- [Work to be completed]:
Tally the lines in the records underneath that contain the string "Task", and state the figure by itself.

** Source records follows **

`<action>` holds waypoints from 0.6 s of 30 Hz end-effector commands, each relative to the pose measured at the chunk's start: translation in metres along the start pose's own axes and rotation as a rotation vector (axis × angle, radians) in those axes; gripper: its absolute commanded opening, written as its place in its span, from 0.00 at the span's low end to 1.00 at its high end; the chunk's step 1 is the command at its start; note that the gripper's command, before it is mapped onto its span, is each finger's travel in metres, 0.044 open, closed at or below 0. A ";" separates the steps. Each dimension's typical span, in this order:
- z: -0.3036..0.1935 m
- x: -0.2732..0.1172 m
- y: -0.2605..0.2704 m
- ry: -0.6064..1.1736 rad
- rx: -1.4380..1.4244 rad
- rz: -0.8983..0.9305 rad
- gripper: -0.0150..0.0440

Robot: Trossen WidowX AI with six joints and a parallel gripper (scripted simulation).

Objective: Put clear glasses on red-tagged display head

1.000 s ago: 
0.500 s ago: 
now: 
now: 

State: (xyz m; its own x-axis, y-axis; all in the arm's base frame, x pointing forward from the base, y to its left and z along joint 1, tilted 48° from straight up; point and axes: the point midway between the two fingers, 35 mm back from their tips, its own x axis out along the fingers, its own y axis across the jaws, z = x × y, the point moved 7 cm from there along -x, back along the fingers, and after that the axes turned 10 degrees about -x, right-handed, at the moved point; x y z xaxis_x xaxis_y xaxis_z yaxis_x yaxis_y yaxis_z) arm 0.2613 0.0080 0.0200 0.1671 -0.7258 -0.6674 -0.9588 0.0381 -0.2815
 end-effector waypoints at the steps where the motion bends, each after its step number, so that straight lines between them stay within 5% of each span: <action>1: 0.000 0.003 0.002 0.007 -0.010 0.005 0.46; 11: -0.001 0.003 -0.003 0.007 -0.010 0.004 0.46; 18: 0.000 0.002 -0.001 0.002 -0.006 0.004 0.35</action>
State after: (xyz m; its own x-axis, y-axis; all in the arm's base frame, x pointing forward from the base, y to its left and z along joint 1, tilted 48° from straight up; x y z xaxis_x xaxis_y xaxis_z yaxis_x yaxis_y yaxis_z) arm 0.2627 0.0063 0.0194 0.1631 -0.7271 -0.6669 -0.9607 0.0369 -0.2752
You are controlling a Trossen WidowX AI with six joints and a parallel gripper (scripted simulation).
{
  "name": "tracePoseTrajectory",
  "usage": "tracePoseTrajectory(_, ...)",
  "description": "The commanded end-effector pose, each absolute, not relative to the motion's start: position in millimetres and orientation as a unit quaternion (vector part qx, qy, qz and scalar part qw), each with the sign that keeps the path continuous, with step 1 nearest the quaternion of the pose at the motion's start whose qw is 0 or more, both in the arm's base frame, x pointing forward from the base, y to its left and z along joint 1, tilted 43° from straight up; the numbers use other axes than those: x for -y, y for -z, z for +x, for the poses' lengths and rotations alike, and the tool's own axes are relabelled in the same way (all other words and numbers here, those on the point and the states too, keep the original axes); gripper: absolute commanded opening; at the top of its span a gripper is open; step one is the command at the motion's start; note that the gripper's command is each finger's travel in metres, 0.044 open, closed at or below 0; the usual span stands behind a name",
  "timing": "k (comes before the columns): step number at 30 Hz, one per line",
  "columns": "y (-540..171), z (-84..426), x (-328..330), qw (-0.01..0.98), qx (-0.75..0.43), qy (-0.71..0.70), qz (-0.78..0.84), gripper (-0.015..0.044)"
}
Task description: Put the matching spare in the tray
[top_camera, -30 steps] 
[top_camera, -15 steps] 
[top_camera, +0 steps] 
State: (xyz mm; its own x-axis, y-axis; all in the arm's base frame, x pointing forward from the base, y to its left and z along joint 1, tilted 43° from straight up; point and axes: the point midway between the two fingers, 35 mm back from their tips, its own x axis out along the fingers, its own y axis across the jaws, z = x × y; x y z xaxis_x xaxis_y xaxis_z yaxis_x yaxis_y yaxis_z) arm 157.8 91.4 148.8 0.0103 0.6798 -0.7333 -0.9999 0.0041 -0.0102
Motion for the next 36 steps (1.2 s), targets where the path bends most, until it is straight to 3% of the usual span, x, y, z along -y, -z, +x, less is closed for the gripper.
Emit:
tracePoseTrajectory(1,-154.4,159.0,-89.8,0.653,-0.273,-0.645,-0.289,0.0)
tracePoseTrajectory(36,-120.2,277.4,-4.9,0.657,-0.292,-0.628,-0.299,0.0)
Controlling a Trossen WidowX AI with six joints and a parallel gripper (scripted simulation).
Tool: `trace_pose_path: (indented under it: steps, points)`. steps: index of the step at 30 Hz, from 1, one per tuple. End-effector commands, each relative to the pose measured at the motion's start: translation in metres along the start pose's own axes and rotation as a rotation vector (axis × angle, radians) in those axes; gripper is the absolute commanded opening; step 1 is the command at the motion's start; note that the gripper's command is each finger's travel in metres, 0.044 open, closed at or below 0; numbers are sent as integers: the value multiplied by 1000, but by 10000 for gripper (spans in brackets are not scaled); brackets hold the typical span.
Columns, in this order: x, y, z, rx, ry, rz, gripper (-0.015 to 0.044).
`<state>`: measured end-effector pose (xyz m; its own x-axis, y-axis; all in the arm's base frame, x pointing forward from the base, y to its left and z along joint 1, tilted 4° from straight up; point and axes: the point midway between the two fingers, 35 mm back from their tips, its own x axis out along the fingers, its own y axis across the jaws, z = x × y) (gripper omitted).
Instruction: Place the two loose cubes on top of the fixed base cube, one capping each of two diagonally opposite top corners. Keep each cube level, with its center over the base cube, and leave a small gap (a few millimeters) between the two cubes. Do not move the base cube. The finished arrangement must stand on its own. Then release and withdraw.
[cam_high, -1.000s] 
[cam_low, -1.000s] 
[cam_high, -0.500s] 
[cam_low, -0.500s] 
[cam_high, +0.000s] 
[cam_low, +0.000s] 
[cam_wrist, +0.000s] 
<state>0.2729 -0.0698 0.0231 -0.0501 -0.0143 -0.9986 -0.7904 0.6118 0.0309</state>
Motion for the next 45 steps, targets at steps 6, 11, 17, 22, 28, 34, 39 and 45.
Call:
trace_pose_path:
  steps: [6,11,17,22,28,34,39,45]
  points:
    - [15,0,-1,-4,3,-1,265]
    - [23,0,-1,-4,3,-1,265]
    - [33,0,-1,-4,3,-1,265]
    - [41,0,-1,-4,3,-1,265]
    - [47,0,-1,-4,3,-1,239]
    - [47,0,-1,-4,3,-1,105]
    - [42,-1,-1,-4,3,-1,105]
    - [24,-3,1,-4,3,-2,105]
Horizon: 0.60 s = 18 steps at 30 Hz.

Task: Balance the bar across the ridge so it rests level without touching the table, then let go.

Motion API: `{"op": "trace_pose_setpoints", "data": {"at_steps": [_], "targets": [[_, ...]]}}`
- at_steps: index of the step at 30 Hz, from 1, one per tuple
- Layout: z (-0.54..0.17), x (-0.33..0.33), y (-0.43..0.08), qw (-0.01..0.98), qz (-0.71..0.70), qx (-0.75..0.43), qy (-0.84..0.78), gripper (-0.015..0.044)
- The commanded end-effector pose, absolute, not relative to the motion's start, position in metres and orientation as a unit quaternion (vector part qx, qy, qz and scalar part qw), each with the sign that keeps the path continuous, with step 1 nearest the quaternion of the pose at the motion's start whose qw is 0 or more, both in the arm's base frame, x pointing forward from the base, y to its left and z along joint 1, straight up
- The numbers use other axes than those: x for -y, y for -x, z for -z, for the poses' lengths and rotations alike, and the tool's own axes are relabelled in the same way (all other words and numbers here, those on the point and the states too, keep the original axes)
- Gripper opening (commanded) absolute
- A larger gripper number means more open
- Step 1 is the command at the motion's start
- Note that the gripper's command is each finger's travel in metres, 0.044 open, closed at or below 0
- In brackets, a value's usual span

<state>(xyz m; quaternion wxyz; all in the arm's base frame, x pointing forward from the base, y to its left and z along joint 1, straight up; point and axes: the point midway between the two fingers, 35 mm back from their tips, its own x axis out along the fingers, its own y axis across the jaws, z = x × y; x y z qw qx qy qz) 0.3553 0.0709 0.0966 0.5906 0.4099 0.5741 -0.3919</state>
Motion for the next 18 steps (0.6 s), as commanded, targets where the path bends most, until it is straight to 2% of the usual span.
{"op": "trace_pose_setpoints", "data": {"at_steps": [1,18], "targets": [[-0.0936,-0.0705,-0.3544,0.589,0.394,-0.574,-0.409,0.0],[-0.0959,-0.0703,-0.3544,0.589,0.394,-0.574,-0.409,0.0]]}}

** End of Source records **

- [Answer to the exercise]:
2